Support Vector Machine
svm_radial <- train(Potability ~ ., data= wq_filterTrain, trControl=train_control, method = "svmRadial", preProcess = c("center","scale"), tuneLength = 10)
#"svmRadial" "svmLinear"
pred_svm_radial <- predict(svm_radial, wq_filterTest)
confusionMatrix(data = wq_filterTest$Potability, pred_svm_radial)## Confusion Matrix and Statistics
##
## Reference
## Prediction 0 1
## 0 332 28
## 1 154 89
##
## Accuracy : 0.6982
## 95% CI : (0.6598, 0.7346)
## No Information Rate : 0.806
## P-Value [Acc > NIR] : 1
##
## Kappa : 0.315
##
## Mcnemar's Test P-Value : <2e-16
##
## Sensitivity : 0.6831
## Specificity : 0.7607
## Pos Pred Value : 0.9222
## Neg Pred Value : 0.3663
## Prevalence : 0.8060
## Detection Rate : 0.5506
## Detection Prevalence : 0.5970
## Balanced Accuracy : 0.7219
##
## 'Positive' Class : 0
## Random Forest
set.seed(2021)
rf_grid <- expand.grid(mtry = seq(2,9))
model_rf <- train(Potability ~ ., data= wq_filterTrain, trControl=train_control, method="rf", tuneGrid = rf_grid)
plot(model_rf)
rf_pred <- predict(model_rf, wq_filterTest, type = "raw")
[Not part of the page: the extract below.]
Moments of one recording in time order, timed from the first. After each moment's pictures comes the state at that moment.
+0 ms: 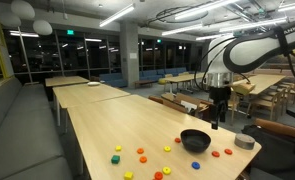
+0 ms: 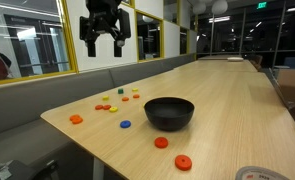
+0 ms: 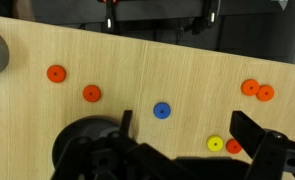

confusionMatrix(data = wq_filterTest$Potability, rf_pred)## Confusion Matrix and Statistics
##
## Reference
## Prediction 0 1
## 0 309 51
## 1 132 111
##
## Accuracy : 0.6965
## 95% CI : (0.6581, 0.733)
## No Information Rate : 0.7313
## P-Value [Acc > NIR] : 0.9748
##
## Kappa : 0.3332
##
## Mcnemar's Test P-Value : 3.344e-09
##
## Sensitivity : 0.7007
## Specificity : 0.6852
## Pos Pred Value : 0.8583
## Neg Pred Value : 0.4568
## Prevalence : 0.7313
## Detection Rate : 0.5124
## Detection Prevalence : 0.5970
## Balanced Accuracy : 0.6929
##
## 'Positive' Class : 0
## Variable importance is worthwhile to look at and see if we need to select a subset of features.
gbmImp <- varImp(model_rf, scale = FALSE)
plot(gbmImp)
Let’s try to choose ph, Sulfate, Hardness and Chloramines as features to train and see if the random forest model would be better.
set.seed(2021)
rf_grid_subset <- expand.grid(mtry = seq(2,4))
model_rf_subset <- train(Potability ~ ph + Sulfate + Hardness + Chloramines, data= wq_filterTrain, trControl=train_control, method="rf", tuneGrid = rf_grid_subset)
plot(model_rf_subset)
rf_pred_subset <- predict(model_rf_subset, wq_filterTest, type = "raw")
confusionMatrix(data = wq_filterTest$Potability, rf_pred_subset)## Confusion Matrix and Statistics
##
## Reference
## Prediction 0 1
## 0 289 71
## 1 124 119
##
## Accuracy : 0.6766
## 95% CI : (0.6377, 0.7138)
## No Information Rate : 0.6849
## P-Value [Acc > NIR] : 0.6865982
##
## Kappa : 0.3032
##
## Mcnemar's Test P-Value : 0.0001962
##
## Sensitivity : 0.6998
## Specificity : 0.6263
## Pos Pred Value : 0.8028
## Neg Pred Value : 0.4897
## Prevalence : 0.6849
## Detection Rate : 0.4793
## Detection Prevalence : 0.5970
## Balanced Accuracy : 0.6630
##
## 'Positive' Class : 0
## It turned out that the subset of features being fed into the random forest model gave us some slightly worse results than the random forest model with the full set of features.
Conclusion
In terms of prediction accuracy, none of the algorithms we tried have stood out, and all of the accuracies are below 70%. Random forest seems like to perform the best, but it is only slightly better than svm with the radial kernel.